• EXERCISE DETAILS: Establish how many lines below contain the string "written". Respond with that number alone.

[Opening INPUT DATA section]

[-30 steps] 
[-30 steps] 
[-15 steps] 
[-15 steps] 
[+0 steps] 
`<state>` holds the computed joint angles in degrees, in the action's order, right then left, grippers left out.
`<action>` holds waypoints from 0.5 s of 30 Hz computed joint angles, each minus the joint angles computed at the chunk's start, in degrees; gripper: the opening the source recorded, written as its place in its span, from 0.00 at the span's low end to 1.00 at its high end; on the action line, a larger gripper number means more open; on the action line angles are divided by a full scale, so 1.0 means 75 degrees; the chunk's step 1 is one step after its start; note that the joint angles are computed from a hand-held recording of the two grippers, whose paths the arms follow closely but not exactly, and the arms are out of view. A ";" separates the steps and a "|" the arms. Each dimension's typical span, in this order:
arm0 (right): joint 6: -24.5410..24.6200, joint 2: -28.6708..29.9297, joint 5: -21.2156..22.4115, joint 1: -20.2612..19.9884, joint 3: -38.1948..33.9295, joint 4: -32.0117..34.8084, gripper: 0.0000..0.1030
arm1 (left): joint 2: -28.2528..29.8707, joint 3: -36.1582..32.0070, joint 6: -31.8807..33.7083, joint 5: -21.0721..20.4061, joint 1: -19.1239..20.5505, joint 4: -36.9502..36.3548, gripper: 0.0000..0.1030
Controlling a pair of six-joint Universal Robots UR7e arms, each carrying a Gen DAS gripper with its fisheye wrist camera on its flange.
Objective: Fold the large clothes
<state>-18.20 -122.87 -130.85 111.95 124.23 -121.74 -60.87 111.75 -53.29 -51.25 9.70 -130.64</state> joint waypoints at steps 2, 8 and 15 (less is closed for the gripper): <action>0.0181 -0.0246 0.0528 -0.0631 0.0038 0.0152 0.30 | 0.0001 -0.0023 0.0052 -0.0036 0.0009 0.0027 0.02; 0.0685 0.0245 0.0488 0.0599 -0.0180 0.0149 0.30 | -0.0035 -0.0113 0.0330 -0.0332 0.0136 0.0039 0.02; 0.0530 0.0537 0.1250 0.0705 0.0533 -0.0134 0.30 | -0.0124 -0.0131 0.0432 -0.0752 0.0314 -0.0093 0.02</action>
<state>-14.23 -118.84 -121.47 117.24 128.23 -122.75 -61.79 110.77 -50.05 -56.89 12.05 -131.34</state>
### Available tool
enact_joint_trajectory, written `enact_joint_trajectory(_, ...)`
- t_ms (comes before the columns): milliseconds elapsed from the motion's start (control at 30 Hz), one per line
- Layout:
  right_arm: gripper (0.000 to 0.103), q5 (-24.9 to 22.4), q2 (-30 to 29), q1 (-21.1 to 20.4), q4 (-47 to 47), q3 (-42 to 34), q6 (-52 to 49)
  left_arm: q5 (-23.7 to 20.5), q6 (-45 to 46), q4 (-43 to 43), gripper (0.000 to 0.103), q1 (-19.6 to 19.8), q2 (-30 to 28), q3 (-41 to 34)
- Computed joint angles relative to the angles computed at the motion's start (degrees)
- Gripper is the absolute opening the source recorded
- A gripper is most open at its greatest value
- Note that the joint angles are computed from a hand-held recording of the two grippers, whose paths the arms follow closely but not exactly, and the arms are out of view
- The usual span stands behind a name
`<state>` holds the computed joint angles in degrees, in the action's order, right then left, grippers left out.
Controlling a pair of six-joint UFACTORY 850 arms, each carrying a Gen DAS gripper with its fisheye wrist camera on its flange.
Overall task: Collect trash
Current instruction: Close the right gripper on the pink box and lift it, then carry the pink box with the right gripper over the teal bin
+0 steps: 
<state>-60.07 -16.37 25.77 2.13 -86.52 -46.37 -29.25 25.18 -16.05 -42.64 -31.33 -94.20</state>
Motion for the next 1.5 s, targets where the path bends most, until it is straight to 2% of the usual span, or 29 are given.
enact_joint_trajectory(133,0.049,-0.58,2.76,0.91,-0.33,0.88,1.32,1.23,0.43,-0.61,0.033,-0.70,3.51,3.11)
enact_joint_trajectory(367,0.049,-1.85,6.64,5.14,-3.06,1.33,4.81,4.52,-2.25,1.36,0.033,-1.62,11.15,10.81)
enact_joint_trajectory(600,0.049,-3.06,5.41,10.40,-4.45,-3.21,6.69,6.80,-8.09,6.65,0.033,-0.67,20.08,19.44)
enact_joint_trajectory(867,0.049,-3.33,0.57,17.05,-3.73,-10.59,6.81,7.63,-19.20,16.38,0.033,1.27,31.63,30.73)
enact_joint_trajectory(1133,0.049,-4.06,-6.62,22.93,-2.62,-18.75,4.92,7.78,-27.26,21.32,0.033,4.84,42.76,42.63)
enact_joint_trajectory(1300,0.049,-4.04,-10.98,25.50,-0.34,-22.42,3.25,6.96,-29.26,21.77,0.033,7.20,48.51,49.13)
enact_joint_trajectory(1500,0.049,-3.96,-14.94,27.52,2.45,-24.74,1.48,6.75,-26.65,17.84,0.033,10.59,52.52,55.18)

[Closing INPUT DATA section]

• SOLUTION TO THE EXERCISE: 2